Task details
Below is a listing. Output every line of it exactly.

Given material
§ §

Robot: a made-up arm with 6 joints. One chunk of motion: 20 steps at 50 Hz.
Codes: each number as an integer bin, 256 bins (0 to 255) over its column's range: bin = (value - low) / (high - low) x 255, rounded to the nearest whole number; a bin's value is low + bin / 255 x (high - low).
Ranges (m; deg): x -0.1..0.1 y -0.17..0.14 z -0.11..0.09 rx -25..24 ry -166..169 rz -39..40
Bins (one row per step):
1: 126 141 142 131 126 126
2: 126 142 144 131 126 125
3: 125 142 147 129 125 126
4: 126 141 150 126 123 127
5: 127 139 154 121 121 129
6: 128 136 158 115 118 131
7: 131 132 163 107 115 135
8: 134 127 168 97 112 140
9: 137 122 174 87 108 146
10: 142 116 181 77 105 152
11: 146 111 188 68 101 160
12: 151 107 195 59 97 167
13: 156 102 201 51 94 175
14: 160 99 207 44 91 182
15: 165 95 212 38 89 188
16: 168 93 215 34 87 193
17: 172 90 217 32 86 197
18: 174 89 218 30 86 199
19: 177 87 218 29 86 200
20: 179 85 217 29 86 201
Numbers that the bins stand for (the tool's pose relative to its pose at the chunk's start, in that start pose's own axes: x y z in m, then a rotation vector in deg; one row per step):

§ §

Expected output
Robot: a made-up arm with 6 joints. One chunk of motion: 20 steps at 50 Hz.
Codes: each number as an integer bin, 256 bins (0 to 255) over its column's range: bin = (value - low) / (high - low) x 255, rounded to the nearest whole number; a bin's value is low + bin / 255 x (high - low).
Ranges (m; deg): x -0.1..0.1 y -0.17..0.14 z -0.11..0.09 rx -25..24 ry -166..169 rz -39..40
Bins (one row per step):
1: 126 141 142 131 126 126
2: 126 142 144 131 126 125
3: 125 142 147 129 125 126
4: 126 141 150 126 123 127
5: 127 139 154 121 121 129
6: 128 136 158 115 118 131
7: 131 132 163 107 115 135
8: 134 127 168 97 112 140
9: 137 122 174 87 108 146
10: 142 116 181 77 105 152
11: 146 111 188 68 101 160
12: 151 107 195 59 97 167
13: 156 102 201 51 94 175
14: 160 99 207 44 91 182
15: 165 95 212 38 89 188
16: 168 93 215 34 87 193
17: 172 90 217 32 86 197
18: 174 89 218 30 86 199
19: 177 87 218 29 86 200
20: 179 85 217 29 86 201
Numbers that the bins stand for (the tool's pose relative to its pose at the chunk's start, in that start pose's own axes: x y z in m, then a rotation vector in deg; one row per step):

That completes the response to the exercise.